■ **WORK INSTRUCTIONS**:
Your output must be a faithful copy of the listing underneath.

■ **RECORD EXCERPTS**:
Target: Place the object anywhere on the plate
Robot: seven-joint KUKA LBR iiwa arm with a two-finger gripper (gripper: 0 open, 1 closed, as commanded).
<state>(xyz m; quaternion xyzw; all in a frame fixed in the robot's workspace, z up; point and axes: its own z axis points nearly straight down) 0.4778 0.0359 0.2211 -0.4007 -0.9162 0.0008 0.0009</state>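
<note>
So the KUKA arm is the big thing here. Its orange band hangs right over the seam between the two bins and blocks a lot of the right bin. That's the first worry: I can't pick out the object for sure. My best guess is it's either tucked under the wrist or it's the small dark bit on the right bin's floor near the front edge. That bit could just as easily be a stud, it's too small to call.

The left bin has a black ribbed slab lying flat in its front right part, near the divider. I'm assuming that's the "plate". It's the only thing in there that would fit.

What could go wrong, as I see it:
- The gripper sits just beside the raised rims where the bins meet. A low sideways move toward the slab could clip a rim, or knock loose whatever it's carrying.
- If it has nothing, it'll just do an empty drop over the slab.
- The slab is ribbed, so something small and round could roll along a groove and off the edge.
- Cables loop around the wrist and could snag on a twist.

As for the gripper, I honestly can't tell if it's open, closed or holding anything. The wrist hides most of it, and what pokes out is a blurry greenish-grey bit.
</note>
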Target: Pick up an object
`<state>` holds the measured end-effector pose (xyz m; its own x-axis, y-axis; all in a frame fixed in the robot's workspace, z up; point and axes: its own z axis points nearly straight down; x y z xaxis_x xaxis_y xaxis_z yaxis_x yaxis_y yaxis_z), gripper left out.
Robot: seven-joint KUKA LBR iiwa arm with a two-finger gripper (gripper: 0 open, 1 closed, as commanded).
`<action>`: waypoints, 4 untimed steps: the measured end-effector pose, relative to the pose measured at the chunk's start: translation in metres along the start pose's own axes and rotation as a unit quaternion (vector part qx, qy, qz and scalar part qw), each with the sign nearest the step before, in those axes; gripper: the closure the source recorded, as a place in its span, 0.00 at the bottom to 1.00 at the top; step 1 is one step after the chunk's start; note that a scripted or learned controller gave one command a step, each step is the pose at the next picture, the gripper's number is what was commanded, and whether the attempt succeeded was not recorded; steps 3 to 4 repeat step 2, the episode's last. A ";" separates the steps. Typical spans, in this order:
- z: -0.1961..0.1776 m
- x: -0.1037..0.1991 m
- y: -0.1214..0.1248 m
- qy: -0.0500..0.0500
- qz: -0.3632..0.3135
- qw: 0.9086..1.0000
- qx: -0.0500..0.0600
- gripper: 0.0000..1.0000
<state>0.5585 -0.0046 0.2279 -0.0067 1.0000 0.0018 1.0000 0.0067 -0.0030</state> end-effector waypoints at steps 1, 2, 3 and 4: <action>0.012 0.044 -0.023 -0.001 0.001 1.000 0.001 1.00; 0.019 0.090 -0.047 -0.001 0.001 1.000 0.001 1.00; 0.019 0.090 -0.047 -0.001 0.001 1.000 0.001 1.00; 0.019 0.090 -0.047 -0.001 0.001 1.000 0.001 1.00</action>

■ **RESPONSE TO THE EXERCISE**:
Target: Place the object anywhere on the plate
Robot: seven-joint KUKA LBR iiwa arm with a two-finger gripper (gripper: 0 open, 1 closed, as commanded).
<state>(xyz m; quaternion xyzw; all in a frame fixed in the robot's workspace, z up; point and axes: its own z axis points nearly straight down) 0.4778 0.0359 0.2211 -0.4007 -0.9162 0.0008 0.0009</state>
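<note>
So the KUKA arm is the big thing here. Its orange band hangs right over the seam between the two bins and blocks a lot of the right bin. That's the first worry: I can't pick out the object for sure. My best guess is it's either tucked under the wrist or it's the small dark bit on the right bin's floor near the front edge. That bit could just as easily be a stud, it's too small to call.

The left bin has a black ribbed slab lying flat in its front right part, near the divider. I'm assuming that's the "plate". It's the only thing in there that would fit.

What could go wrong, as I see it:
- The gripper sits just beside the raised rims where the bins meet. A low sideways move toward the slab could clip a rim, or knock loose whatever it's carrying.
- If it has nothing, it'll just do an empty drop over the slab.
- The slab is ribbed, so something small and round could roll along a groove and off the edge.
- Cables loop around the wrist and could snag on a twist.

As for the gripper, I honestly can't tell if it's open, closed or holding anything. The wrist hides most of it, and what pokes out is a blurry greenish-grey bit.
</note>
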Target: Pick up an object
`<state>` holds the measured end-effector pose (xyz m; its own x-axis, y-axis; all in a frame fixed in the robot's workspace, z up; point and axes: its own z axis points nearly straight down; x y z xaxis_x xaxis_y xaxis_z yaxis_x yaxis_y yaxis_z), gripper left out.
Robot: seven-joint KUKA LBR iiwa arm with a two-finger gripper (gripper: 0 open, 1 closed, as commanded).
`<action>`: waypoints, 4 untimed steps: the measured end-effector pose, relative to the pose measured at the chunk's start: translation in metres along the start pose's own axes and rotation as a unit quaternion (vector part qx, qy, qz and scalar part qw), each with the sign nearest the step before, in those axes; gripper: the closure the source recorded, as a place in its span, 0.00 at the bottom to 1.00 at the top; step 1 is one step after the chunk's start; note that a scripted or learned controller gave one command a step, each step is the pose at the next picture, the gripper's number is what was commanded, and whether the attempt succeeded was not recorded; steps 3 to 4 repeat step 2, the episode's last. A ";" separates the steps. Typical spans, in this order:
- z: -0.1961..0.1776 m
- x: -0.1037..0.1991 m
- y: -0.1214..0.1248 m
- qy: -0.0500..0.0500
- qz: -0.3632..0.3135
- qw: 0.9086..1.0000
- qx: -0.0500..0.0600
- gripper: 0.0000..1.0000
<state>0.5585 -0.0046 0.2279 -0.0067 1.0000 0.0018 1.0000 0.0067 -0.0030</state> end-effector waypoints at steps 1, 2, 3 and 4: <action>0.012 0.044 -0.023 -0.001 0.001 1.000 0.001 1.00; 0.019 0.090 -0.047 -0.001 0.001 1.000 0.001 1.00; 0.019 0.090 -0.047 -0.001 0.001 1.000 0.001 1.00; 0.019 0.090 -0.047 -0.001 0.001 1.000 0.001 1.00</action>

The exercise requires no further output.